• WORK ORDER
Having read the data, transcribe all of it without deviation.

• DATASET SECTION
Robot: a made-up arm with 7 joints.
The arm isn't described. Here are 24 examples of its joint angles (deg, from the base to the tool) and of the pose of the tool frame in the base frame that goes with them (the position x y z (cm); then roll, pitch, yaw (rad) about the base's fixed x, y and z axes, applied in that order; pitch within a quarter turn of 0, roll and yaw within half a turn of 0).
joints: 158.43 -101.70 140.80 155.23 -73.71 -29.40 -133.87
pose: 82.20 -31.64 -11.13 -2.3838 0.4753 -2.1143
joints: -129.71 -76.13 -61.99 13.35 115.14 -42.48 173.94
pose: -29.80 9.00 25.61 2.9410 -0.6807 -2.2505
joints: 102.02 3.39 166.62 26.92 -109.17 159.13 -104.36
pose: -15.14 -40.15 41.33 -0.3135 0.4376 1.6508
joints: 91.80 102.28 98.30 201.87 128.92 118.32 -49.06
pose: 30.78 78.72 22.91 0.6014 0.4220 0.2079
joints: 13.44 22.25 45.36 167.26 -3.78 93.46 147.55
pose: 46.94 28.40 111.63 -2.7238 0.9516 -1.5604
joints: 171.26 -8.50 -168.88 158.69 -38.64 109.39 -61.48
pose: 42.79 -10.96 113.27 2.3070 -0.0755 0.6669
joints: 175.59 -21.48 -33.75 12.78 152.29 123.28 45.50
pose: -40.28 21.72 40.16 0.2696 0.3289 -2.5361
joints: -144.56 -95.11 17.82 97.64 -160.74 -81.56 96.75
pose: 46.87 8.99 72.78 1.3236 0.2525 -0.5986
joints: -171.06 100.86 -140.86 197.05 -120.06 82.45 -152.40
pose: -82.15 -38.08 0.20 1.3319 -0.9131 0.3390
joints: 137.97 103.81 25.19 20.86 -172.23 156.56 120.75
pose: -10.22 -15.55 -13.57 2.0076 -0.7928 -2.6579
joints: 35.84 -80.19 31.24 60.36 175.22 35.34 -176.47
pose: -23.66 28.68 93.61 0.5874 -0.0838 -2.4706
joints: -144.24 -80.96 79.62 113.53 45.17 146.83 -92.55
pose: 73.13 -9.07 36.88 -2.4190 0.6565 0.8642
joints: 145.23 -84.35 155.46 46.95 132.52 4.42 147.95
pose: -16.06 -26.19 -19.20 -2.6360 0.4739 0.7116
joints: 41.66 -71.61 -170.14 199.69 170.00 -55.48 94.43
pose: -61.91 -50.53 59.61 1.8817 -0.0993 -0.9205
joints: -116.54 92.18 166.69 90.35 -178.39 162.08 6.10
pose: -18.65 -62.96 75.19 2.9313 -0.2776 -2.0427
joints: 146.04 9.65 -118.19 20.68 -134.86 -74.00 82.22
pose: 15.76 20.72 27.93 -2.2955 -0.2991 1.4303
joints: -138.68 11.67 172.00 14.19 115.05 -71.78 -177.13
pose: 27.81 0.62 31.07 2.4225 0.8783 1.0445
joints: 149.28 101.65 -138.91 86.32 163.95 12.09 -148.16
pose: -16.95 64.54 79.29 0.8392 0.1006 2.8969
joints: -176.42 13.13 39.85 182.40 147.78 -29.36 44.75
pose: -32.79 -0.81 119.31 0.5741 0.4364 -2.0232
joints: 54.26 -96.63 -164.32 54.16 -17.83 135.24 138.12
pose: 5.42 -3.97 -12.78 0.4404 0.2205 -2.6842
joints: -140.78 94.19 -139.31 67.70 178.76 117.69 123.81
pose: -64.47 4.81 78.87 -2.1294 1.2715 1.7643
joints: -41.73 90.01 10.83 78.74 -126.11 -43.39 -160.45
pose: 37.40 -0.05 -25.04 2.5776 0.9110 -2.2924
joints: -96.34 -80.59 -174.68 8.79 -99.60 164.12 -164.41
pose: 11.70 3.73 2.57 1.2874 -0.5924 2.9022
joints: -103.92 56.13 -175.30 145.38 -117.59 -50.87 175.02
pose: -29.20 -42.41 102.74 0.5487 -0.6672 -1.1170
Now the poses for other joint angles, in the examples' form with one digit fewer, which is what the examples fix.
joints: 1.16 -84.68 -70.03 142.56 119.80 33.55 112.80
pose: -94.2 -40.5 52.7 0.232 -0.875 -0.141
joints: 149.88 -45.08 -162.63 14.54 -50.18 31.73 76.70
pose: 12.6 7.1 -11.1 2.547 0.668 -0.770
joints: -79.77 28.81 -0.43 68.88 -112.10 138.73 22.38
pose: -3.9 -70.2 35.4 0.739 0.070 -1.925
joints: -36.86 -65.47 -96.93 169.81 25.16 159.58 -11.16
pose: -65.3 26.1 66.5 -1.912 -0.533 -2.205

• COMPLETED TASK
Robot: a made-up arm with 7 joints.
The arm isn't described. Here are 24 examples of its joint angles (deg, from the base to the tool) and of the pose of the tool frame in the base frame that goes with them (the position x y z (cm); then roll, pitch, yaw (rad) about the base's fixed x, y and z axes, applied in that order; pitch within a quarter turn of 0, roll and yaw within half a turn of 0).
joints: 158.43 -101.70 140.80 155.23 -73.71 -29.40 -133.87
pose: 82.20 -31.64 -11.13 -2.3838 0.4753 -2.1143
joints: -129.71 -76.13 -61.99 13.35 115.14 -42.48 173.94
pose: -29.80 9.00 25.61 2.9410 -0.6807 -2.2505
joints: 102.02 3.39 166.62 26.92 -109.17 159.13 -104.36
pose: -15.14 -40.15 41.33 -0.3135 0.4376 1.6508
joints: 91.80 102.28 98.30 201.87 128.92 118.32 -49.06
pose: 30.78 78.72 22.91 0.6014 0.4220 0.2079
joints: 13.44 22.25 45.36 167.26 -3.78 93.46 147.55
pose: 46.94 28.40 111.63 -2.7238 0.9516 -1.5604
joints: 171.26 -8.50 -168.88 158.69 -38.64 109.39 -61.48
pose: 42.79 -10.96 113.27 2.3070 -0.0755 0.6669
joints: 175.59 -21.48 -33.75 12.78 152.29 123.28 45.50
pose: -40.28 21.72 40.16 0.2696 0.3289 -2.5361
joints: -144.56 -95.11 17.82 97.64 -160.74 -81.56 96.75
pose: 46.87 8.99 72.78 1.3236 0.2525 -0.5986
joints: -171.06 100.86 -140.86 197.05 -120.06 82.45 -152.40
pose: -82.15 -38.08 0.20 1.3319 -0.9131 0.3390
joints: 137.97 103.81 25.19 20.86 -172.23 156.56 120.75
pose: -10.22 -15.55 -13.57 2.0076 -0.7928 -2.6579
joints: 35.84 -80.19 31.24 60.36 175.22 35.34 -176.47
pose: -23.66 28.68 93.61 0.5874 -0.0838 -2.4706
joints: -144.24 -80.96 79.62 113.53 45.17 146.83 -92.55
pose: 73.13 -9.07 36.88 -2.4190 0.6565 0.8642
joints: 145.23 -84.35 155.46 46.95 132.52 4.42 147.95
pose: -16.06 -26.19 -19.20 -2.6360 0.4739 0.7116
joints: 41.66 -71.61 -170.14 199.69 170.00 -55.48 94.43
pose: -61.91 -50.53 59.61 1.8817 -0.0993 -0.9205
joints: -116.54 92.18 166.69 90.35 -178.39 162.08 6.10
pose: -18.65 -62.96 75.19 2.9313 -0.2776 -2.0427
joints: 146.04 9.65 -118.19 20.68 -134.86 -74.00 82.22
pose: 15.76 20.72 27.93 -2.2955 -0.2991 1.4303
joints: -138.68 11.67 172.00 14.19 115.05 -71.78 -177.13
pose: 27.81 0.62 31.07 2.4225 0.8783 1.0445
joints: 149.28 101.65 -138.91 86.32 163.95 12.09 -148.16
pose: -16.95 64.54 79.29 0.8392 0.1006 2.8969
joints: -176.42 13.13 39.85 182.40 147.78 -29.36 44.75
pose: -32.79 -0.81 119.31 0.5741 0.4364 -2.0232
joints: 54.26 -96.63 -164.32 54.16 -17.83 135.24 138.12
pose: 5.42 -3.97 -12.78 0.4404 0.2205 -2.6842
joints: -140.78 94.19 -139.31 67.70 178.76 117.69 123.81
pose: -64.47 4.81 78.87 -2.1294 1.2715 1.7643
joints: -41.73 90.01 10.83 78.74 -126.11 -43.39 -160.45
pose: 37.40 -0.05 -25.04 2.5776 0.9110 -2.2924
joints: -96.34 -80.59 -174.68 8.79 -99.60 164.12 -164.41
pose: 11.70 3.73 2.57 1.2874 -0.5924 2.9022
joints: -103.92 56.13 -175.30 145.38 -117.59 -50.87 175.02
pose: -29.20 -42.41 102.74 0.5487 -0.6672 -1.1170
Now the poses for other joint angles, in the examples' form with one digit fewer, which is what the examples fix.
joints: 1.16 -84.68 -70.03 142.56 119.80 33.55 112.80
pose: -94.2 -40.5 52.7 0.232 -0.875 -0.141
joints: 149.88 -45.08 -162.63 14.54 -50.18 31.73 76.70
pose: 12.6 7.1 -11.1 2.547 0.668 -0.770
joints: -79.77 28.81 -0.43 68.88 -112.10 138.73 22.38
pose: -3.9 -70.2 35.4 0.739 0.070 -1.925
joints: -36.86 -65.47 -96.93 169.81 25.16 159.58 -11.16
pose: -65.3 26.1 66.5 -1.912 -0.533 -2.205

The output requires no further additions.